Com a descoberta de que René González era um agente infiltrado por Havana para investigar organizações anticastristas nos EUA, ficou claro que a rede de informantes formada logo após o esfacelamento da União Soviética tinha a aprovação de Fidel e seu irmão Raúl Castro. Conhecer as atividades desses grupos impede, de fato, ataques contra Cuba?
F.M. – Um fato curioso: divulgada a notícia do esfacelamento da URSS, um navio da Alemanha Oriental que deveria entregar leite a Cuba deu meia volta imediatamente, como um burocrata jogando a caneta às 6 da tarde. Cuba, para economizar energia, desligou aparelhos de ar-condicionado e desviou para a produção agrícola a pouca gasolina que existia, obrigando o país a trocar açúcar por bicicletas chinesas. Você pode imaginar o desespero. Foi um período dificíl também do ponto de vista político, porque o setor de serviços sempre foi o calcanhar de aquiles de Cuba, que precisa salvar sua economia pelo turismo. Com o fim da URSS, os atentados foram dirigidos à indústria turística – e não há nada que espante mais o turista que uma bomba, o que justifica a infiltração de agentes nas organizações anticastristas.
Um personagem tragicômico do livro é o salvadorenho Raul Ernesto Cruz León, contratado pelo anticastrista Cruz Abarca, o Barrigão, para explodir hotéis. Como é esse mercenário?
F.M. – Ele não estava nem muito interessado no dinheiro, mas indo atrás da fantasia de virar Sylvester Stallone e conquistar Sharon Stone. Pagava-se US$ 1.500 por bomba e o sujeito ainda corria o risco de ser morto, ir para o paredão. Salvo um ou outro caso, é gente que faz isso não por ideologia, mas por desequilíbrio.
Mas, no caso dos agentes enviados por Cuba aos EUA, todos eles eram preparados, como você mostra, ao contar a história da Rede Vespa, grupo de 12 homens e 2 mulheres que se infiltrou nos EUA para espionar as organizações anticastristas…
F.M. – Sim, todos tinham cursos acadêmicos, salvo o René González, que se formou em economia na cadeia. Ele é um dos três cidadãos americanos do grupo. Um deles foi beneficiado por delação premiada e dois estão na cadeia, René e Tony Guerrero, formado em engenharia espacial na Ucrânia, que, para sobreviver, deu aulas de salsa para gays em Key West.

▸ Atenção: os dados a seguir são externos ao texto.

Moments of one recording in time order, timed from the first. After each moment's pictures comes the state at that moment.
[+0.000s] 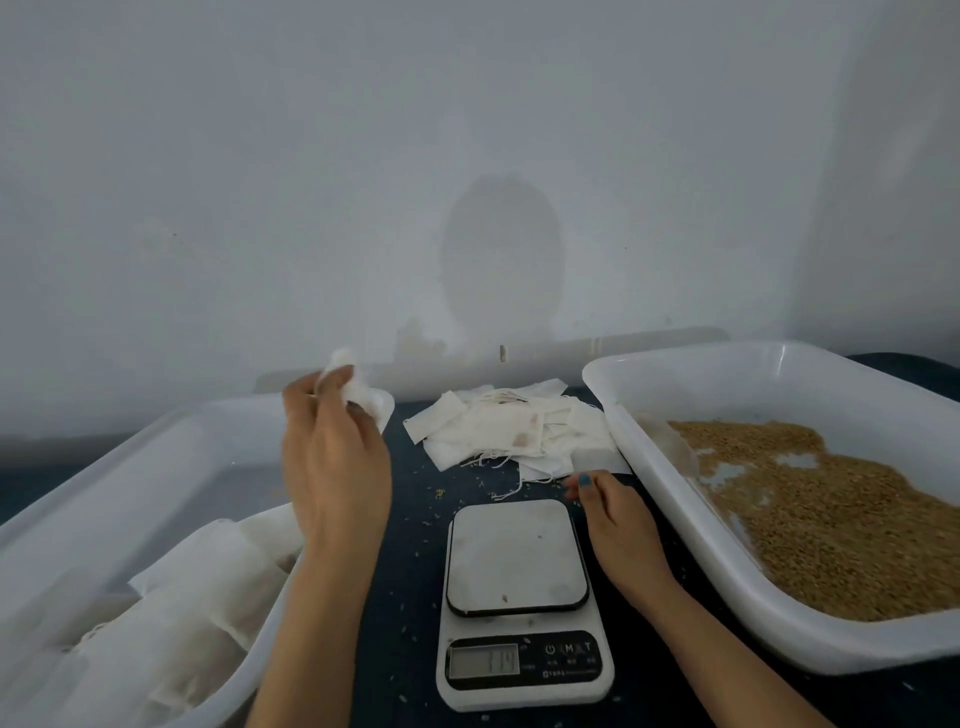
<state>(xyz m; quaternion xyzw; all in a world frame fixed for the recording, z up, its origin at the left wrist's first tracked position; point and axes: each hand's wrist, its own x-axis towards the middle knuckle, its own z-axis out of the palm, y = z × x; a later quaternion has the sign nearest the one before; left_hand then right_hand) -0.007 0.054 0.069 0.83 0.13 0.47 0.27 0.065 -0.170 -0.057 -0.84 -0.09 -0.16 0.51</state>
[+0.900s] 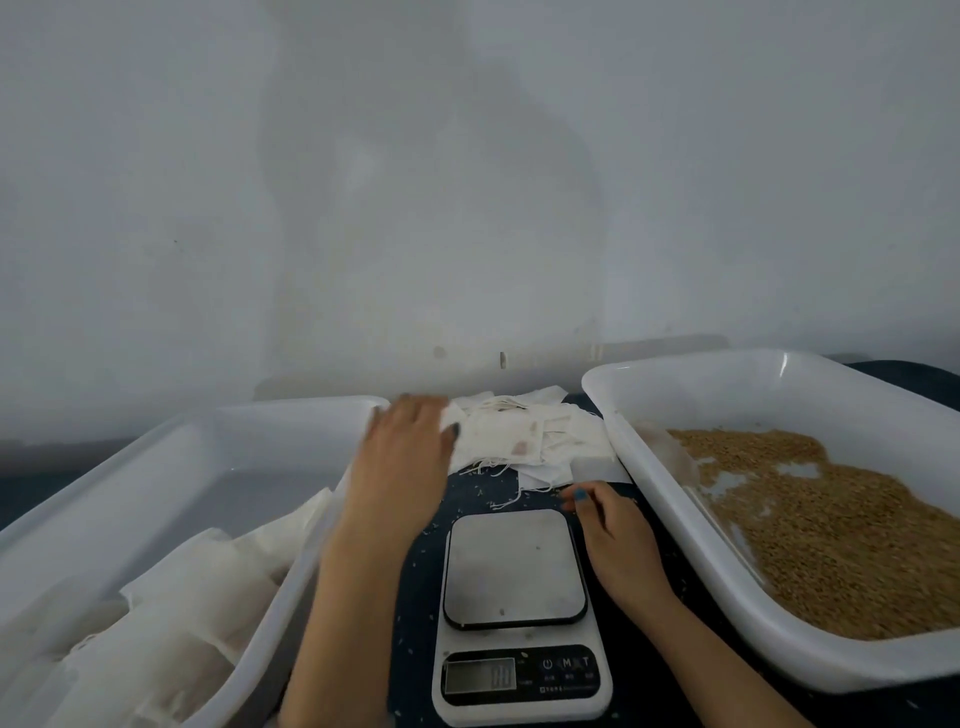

O que move essas pessoas, o nacionalismo? Como é que o agente infiltrado Tony Guerrero, aconselhado pelo governo cubano a não ter filhos com sua mulher Maggie, para não prejudicar sua atividade, aceita essa intervenção em sua vida privada?
F.M. – É curioso, porque parece um pai falando com o filho de 15 anos , mas é o que acontece, de fato. É isso, é o nacionalismo que move essas pessoas.
Mas esse credo ideológico não sofreu abalos entre os cubanos?
F.M. – Dos dois lados vem diminuindo, tanto no cubano como na Flórida, digo, a geração mais nova, mais interessada em salsa e diversão do que em bombas, embora existam 41 organizações anticastristas em Miami. Em Cuba há muito menos radicalismo entre jovens do que entre os velhos.
Surpreende o fato de Cuba gastar uma miséria para manter agentes infiltrados, algo em torno de US$ 200 mil por ano, segundo seu livro…
F.M. – Pois é, esses agentes moravam em kitchenettes de estudantes. O Gerardo (Hernández Nordelo, conhecido pela alcunha de Manuel Viramóntez), que era o chefe do grupo, ia para o Miami Herald vender cartoons por US$ 100. O Roque (Juan Pablo Roque, agente infiltrado, quase um sósia de Richard Gere), um coronel piloto de caças, virou motorista de caminhão e personal trainer. É o oposto do que a gente vê nos filmes de James Bond. Eles viviam na pindaíba.